(EXERCISE):
Repeat the records below exactly.

= Beginning of Section =

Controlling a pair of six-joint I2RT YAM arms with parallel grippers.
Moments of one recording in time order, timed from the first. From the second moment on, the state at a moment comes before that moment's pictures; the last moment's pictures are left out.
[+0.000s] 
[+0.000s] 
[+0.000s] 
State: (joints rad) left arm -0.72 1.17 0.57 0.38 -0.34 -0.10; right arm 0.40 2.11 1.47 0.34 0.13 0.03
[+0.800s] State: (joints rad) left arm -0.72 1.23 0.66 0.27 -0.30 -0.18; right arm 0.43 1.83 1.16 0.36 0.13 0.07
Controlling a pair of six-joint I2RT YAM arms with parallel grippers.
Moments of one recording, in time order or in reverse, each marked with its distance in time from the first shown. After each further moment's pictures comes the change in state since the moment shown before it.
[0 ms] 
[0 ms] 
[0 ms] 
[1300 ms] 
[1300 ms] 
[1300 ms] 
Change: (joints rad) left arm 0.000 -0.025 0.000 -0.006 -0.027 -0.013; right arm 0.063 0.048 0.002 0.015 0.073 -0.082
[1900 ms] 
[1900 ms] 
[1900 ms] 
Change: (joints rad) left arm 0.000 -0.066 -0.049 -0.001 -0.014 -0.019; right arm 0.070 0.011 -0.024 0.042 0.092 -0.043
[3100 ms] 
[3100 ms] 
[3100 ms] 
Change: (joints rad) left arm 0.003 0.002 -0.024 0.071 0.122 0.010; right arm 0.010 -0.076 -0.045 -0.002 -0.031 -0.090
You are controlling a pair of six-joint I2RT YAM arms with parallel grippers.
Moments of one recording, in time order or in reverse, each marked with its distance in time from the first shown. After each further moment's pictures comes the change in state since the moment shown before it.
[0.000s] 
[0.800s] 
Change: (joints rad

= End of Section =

(OUTPUT FOR THIS EXERCISE):
Controlling a pair of six-joint I2RT YAM arms with parallel grippers.
Moments of one recording in time order, timed from the first. From the second moment on, the state at a moment comes before that moment's pictures; the last moment's pictures are left out.
[+0.000s] 
[+0.000s] 
[+0.000s] 
State: (joints rad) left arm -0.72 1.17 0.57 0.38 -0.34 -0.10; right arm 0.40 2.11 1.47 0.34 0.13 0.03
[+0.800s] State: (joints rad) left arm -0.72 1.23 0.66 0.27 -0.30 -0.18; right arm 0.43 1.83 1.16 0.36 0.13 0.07
Controlling a pair of six-joint I2RT YAM arms with parallel grippers.
Moments of one recording, in time order or in reverse, each marked with its distance in time from the first shown. After each further moment's pictures comes the change in state since the moment shown before it.
[0 ms] 
[0 ms] 
[0 ms] 
[1300 ms] 
[1300 ms] 
[1300 ms] 
Change: (joints rad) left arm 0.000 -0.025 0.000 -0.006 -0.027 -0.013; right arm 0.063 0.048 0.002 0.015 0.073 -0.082
[1900 ms] 
[1900 ms] 
[1900 ms] 
Change: (joints rad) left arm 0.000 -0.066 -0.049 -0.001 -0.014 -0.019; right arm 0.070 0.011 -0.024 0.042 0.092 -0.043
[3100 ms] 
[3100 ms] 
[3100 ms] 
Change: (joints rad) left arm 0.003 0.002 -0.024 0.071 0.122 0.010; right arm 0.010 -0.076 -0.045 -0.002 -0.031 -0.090
You are controlling a pair of six-joint I2RT YAM arms with parallel grippers.
Moments of one recording, in time order or in reverse, each marked with its distance in time from the first shown. After each further moment's pictures comes the change in state since the moment shown before it.
[0.000s] 
[0.800s] 
Change: (joints rad

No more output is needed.